- **TASK BRIEF**:
Give back the records below exactly, every one, with no pictures.

─── INPUT FOR THIS TASK

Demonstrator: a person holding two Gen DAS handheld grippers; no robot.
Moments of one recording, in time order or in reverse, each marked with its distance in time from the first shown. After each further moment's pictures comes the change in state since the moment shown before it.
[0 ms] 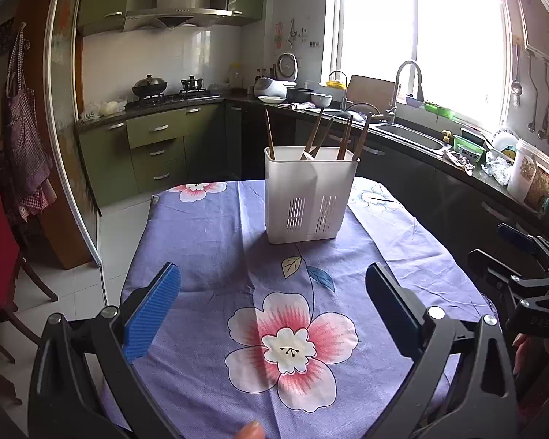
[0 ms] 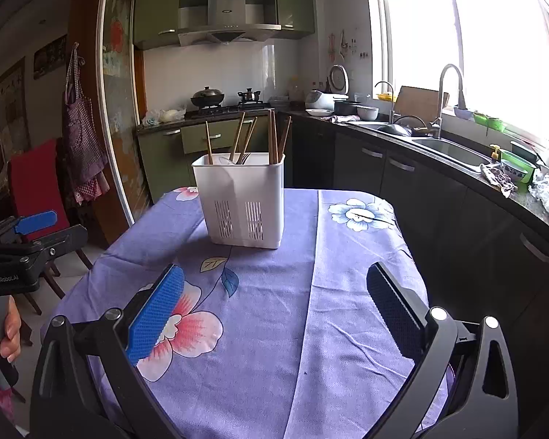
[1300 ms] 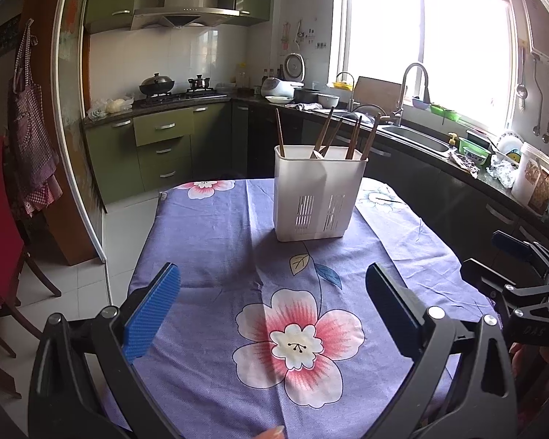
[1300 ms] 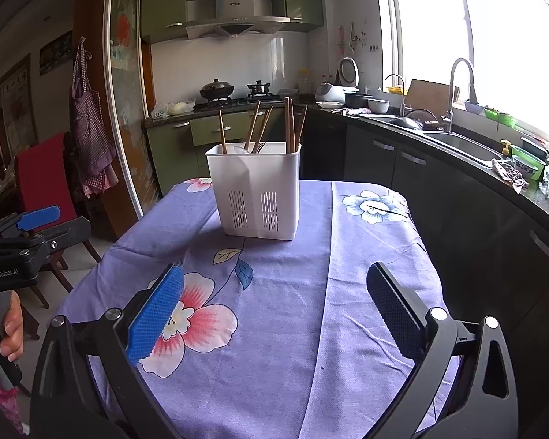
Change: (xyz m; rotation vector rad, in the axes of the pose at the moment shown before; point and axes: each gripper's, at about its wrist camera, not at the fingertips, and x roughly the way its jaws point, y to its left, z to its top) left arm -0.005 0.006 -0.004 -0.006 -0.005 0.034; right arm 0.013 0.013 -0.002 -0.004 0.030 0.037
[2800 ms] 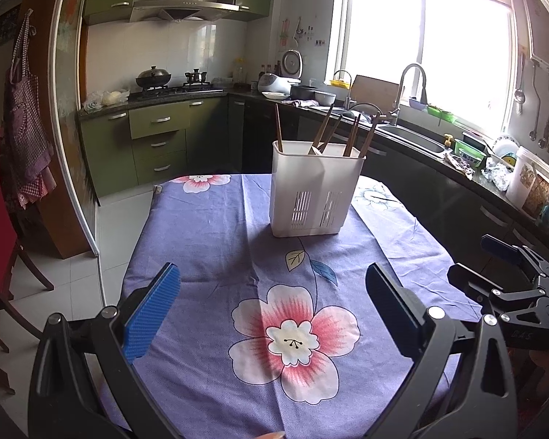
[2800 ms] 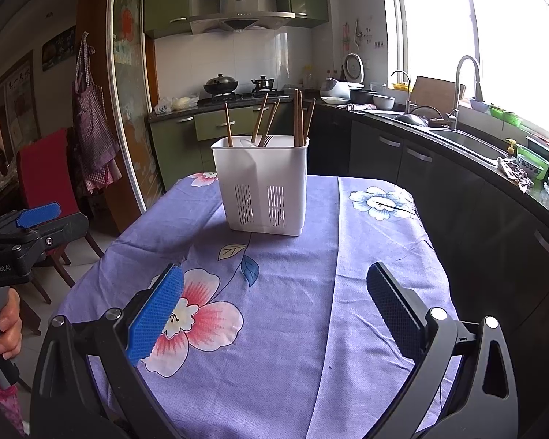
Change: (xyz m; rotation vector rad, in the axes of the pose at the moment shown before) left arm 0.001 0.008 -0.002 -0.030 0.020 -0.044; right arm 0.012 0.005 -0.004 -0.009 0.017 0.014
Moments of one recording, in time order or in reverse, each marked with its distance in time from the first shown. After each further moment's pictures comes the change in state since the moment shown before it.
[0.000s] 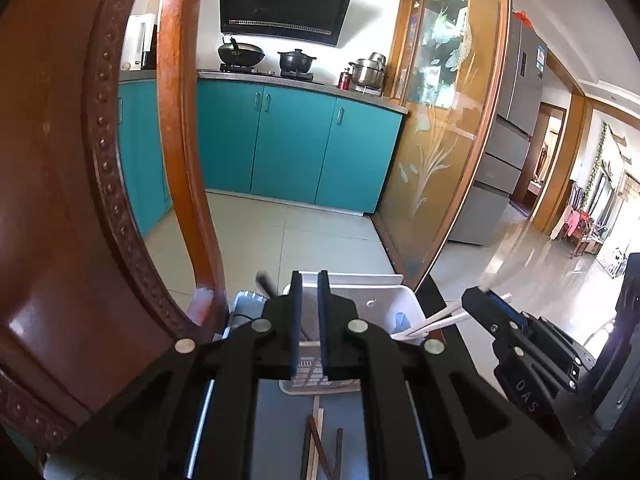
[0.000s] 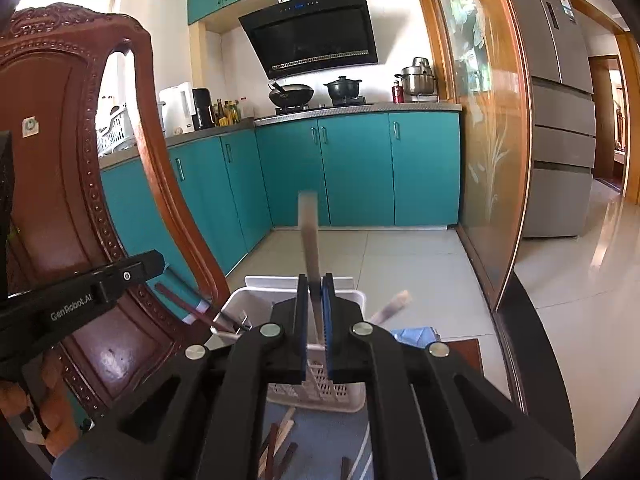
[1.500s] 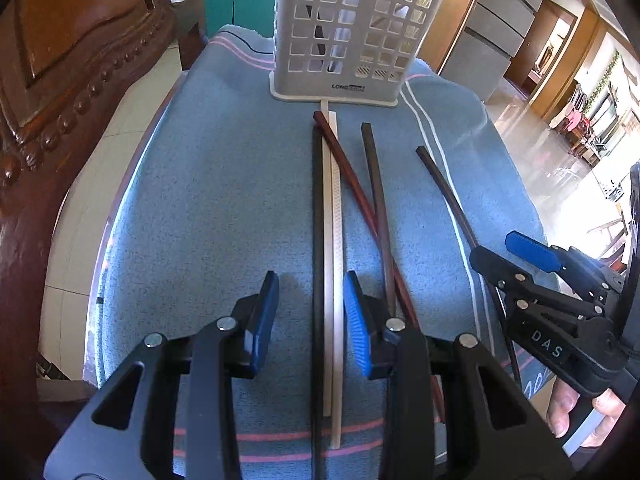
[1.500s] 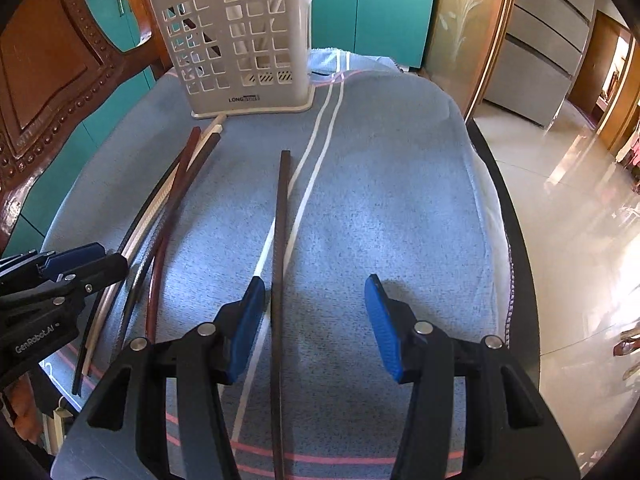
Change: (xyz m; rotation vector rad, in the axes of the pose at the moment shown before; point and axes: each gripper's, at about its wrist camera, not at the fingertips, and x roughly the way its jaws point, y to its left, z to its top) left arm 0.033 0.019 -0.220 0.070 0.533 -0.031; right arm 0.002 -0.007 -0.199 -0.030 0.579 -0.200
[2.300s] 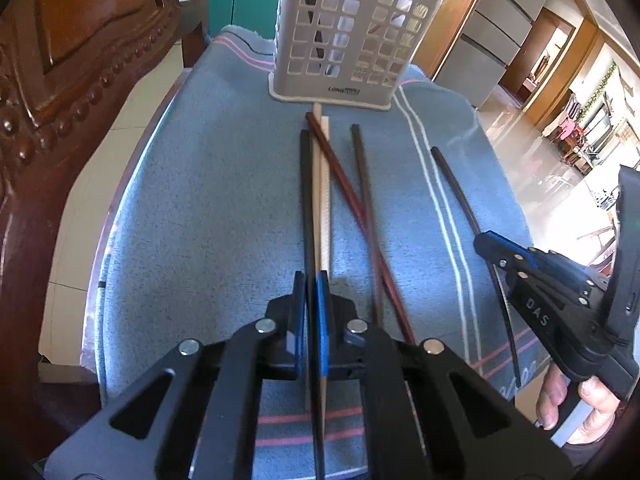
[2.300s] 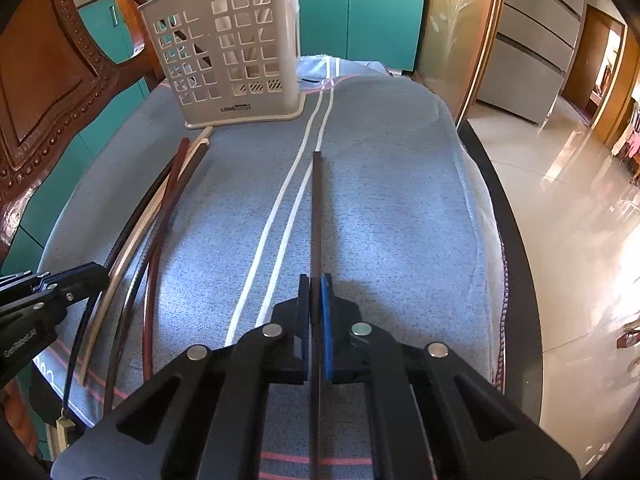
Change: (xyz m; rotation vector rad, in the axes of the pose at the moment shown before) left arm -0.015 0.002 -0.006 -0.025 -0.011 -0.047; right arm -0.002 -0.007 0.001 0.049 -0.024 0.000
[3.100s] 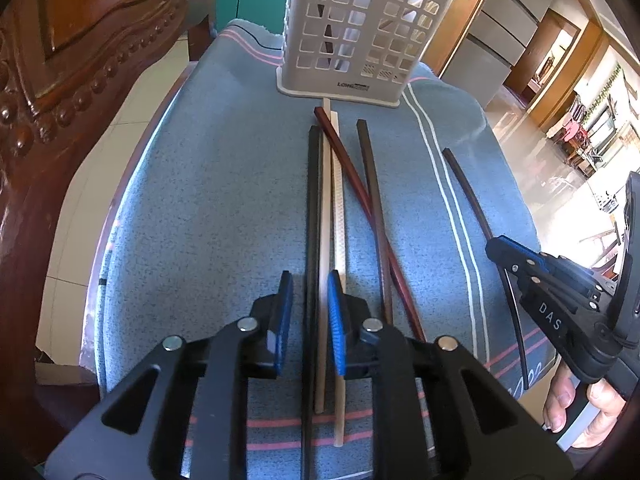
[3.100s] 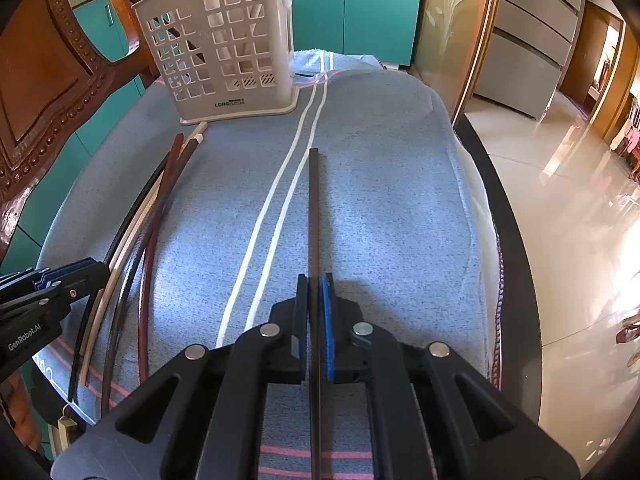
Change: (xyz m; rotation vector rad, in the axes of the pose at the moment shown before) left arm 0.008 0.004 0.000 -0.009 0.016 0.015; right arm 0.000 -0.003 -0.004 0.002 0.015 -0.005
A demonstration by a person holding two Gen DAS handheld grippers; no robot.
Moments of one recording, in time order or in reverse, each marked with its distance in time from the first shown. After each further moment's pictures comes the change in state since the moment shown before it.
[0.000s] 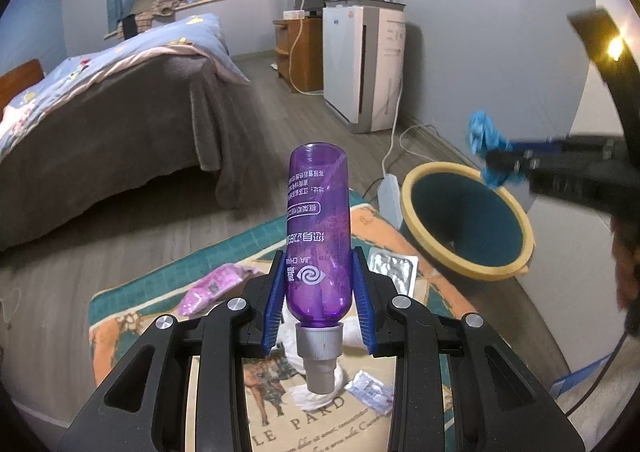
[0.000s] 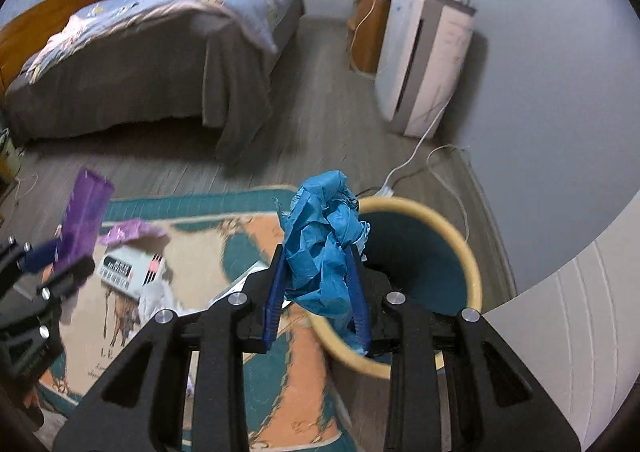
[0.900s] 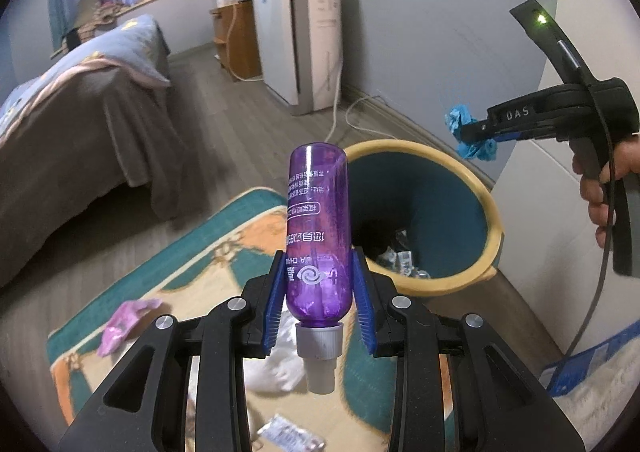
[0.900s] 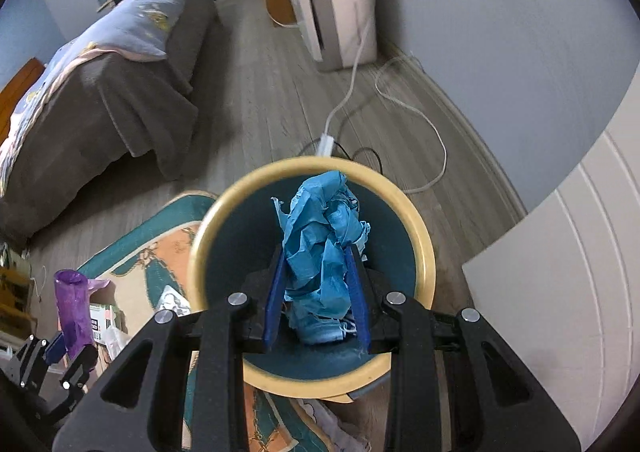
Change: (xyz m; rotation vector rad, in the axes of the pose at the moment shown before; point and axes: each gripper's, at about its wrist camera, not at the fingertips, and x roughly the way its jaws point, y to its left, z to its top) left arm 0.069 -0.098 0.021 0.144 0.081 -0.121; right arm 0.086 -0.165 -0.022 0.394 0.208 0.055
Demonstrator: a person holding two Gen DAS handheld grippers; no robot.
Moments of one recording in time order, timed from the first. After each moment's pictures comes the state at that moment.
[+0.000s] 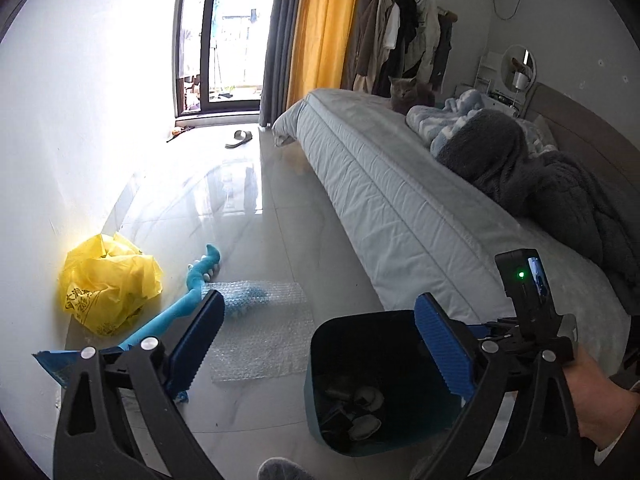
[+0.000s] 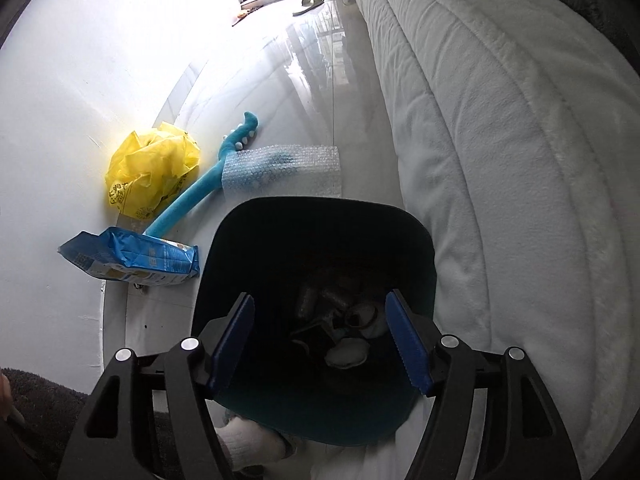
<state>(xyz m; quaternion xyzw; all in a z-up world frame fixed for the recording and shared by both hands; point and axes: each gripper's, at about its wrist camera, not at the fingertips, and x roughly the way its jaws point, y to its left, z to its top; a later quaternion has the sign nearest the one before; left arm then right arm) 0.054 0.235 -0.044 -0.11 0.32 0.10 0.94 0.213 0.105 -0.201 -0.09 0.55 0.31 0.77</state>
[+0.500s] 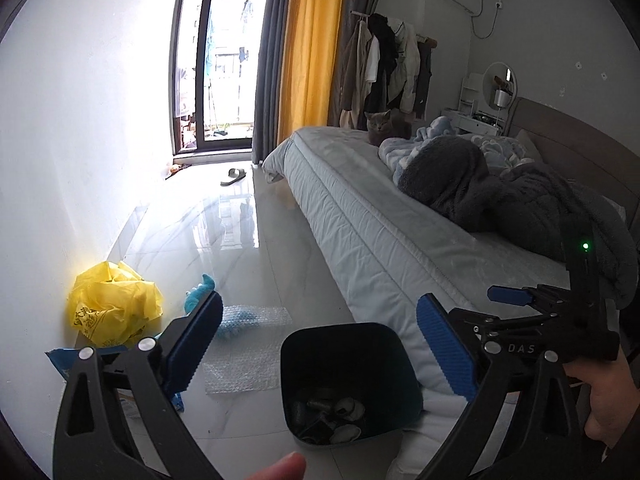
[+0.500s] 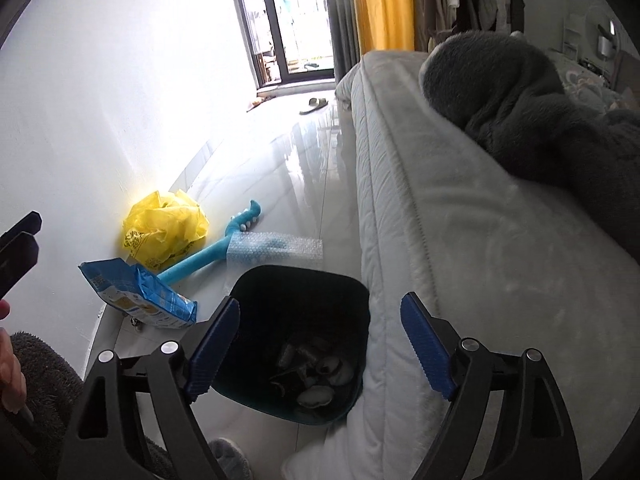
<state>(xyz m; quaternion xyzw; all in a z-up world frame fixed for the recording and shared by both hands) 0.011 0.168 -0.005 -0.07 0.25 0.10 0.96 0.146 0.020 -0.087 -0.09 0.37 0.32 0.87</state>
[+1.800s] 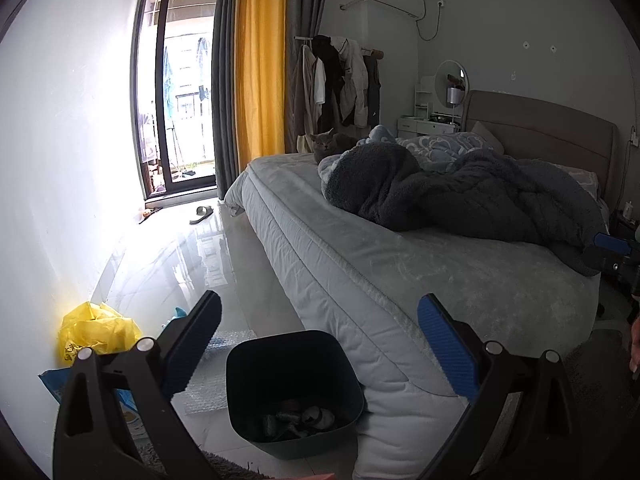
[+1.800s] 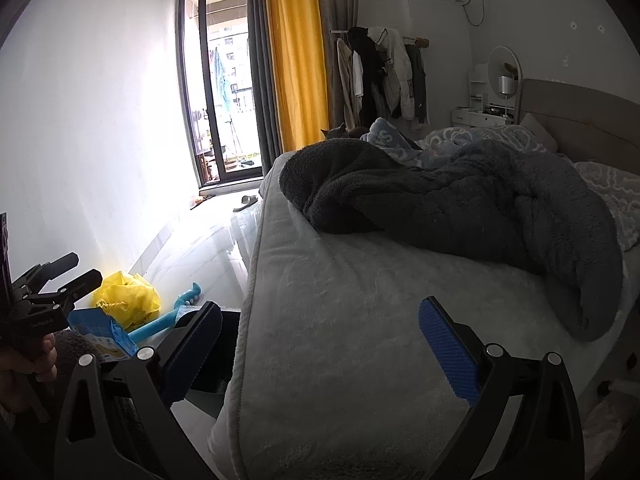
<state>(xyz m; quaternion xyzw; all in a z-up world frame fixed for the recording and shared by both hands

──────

- **RESPONSE**:
Demonstrator: a person holding two Gen DAS handheld grippers; no robot.
Moments of one recording, in time order or in reverse, each marked with its distance in time from the first shown. After each further moment's pictures comes the change in state since the moment shown before it.
[0 ms] 
[0 ms] 
[1300 ms] 
[1300 ms] 
Change: (xyz m; rotation vector rad, in the axes of the pose at the moment shown before; point and axes: each gripper's, at about its wrist camera, not at the fingertips, and x roughly the way its jaws point, y to its left, z to its top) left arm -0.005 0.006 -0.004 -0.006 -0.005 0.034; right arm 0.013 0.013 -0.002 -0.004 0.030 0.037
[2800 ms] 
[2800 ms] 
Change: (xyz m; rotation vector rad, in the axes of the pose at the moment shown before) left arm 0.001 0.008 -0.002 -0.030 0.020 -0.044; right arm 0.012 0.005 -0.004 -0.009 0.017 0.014
Moments of one recording, in time order or in reverse, each marked with its distance in time from the first shown. After each further moment's pictures comes the change in state since the moment shown before it.
[0.000s] 
[0.000s] 
[1.500s] 
[1.500s] 
Change: (xyz m; rotation vector rad, in the axes of the pose at the moment shown before; point and axes: each gripper's, at about its wrist camera, not at the fingertips, and x roughly the way its jaws point, y to its left, z to its top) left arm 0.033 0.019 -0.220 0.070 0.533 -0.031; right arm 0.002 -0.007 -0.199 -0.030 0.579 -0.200
[2.300s] 
[2.300s] 
Change: (xyz m; rotation vector rad, in the axes of the pose at the moment shown before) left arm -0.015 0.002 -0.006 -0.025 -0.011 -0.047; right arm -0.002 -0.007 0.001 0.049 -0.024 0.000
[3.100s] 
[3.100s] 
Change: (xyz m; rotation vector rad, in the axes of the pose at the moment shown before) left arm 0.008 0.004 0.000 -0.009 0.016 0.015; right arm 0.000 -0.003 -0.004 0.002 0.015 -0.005
A demonstration by a person holding two Gen DAS handheld grippers; no robot.
Moments of one recording, in time order or in reverse, each marked with its distance in time from the first shown. After each further moment's pictures comes the change in state since the moment shown before it.
[0.000s] 
[0.000s] 
[0.900s] 
[0.900s] 
Change: (xyz m; rotation vector rad, in the axes of the pose at the moment shown before; point and axes: each gripper's, at about its wrist camera, not at the fingertips, and x roughly the way its jaws point, y to its left, z to its top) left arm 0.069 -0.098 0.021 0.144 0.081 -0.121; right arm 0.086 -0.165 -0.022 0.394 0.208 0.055
Demonstrator: a person holding two Gen DAS handheld grippers; no robot.
Moments of one recording in time order, timed from the first. After each moment's pictures comes the state at that moment.
[+0.000s] 
[+0.000s] 
<state>(xyz m; quaternion xyzw; all in a z-up world frame fixed for the recording and shared by both hands; point and axes: each gripper's, at about its wrist camera, not at the fingertips, and x roughly the way its jaws point, y to its left, z to its top; a later quaternion has the sign nearest the one before; left arm then right arm) 0.054 0.235 -0.044 -0.11 0.32 0.10 0.94 0.213 0.105 -0.201 -0.09 0.55 0.31 0.77</state>
[+0.500s] 
[+0.500s] 
<state>(xyz m; quaternion xyzw; all in a z-up world frame fixed for the recording and shared by both hands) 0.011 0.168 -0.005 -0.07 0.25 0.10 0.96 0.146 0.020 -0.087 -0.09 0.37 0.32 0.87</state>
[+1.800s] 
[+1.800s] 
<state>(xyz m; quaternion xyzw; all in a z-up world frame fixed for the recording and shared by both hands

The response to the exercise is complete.